### TASK OBJECTIVE
The data below holds the lines to copy: everything from the line containing "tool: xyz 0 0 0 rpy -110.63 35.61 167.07" to the line containing "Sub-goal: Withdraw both", both ends included, set down exactly.

### GIVEN DATA
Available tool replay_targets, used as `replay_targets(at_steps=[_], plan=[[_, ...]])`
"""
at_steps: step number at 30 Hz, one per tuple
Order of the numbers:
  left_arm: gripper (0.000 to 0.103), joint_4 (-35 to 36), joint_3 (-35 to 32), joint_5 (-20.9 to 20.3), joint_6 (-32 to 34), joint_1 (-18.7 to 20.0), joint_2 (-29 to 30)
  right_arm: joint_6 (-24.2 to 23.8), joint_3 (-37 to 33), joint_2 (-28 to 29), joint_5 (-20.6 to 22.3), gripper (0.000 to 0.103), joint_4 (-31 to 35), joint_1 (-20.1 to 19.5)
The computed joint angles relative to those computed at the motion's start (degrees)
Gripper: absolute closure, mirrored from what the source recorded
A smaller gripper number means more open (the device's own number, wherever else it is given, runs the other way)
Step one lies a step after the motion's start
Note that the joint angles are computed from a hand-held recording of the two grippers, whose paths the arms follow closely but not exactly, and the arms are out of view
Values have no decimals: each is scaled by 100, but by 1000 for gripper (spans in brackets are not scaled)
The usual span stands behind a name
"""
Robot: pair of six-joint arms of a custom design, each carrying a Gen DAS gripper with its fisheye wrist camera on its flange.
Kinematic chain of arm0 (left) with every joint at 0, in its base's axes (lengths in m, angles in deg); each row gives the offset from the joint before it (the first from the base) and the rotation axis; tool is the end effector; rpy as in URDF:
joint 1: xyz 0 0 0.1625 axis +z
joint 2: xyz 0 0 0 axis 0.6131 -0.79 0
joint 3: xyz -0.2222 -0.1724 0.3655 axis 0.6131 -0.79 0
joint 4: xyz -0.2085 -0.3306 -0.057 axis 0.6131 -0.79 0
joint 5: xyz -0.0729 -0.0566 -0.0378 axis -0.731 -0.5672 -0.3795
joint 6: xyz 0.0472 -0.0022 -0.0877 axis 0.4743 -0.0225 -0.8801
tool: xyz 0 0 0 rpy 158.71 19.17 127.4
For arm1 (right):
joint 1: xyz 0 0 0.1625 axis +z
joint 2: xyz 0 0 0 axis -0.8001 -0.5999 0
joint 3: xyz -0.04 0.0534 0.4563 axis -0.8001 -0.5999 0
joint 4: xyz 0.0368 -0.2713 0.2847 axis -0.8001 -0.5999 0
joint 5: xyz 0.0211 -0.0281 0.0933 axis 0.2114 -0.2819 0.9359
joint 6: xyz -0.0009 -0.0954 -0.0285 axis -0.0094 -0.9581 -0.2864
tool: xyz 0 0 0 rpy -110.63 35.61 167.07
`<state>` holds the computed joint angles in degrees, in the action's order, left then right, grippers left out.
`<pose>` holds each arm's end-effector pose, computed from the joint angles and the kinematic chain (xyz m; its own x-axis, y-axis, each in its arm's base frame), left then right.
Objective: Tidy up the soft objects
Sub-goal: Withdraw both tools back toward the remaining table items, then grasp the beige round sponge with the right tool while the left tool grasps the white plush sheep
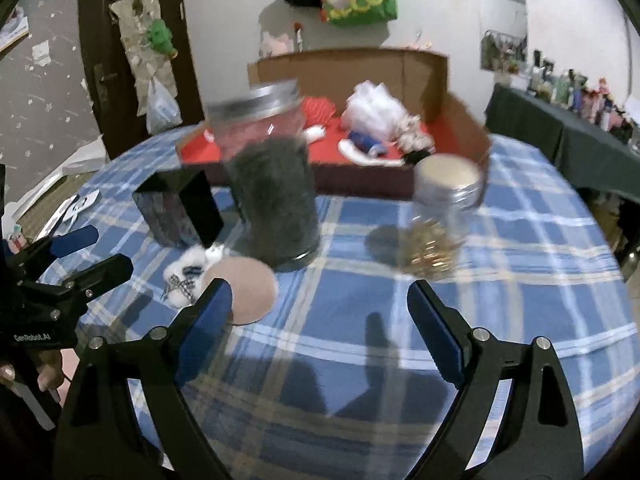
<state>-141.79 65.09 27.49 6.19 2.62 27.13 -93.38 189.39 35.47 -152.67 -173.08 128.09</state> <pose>-0.2226 -0.4580 -0.0218 -0.7106 0.3159 -0.6287 0.6691 0.5798 -0.4649 0.0049 -0.4401 0.1593 -0.7616 -0.0720 0.6441 -0.5395 0.6210 -0.5686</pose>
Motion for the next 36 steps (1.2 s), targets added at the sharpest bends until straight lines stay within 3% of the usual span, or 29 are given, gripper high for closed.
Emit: replay_targets(at_steps=[9, 15, 23, 25, 30, 36], plan=[[0, -60, 50, 119, 11, 172, -83, 111, -428, -11, -13, 13, 1207, 181], [0, 84, -17, 48, 36, 177, -97, 133, -718, 101, -619, 13, 1651, 373], [0, 480, -171, -395, 104, 163, -67, -39, -355, -45, -853, 13, 788, -12], [0, 611, -239, -482, 114, 139, -38, -142, -225, -110, -808, 13, 568, -159], [0, 899, -407, -641, 197, 79, 28, -165, 12, -467, -335, 13, 802, -424], [0, 1422, -637, -765, 324, 122, 24, -238, -128, -754, -44, 13, 1615, -406]])
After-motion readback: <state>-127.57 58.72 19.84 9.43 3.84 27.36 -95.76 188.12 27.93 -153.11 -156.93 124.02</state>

### THE ANSWER
tool: xyz 0 0 0 rpy -110.63 35.61 167.07
`<state>` holds the computed joint angles in degrees, in the action's order, left then right, grippers left out.
`<pose>` holds each arm's end-effector pose, computed from the joint angles and the kinematic chain (xyz m; its own x-axis, y-axis, each in its arm's base frame), left then right.
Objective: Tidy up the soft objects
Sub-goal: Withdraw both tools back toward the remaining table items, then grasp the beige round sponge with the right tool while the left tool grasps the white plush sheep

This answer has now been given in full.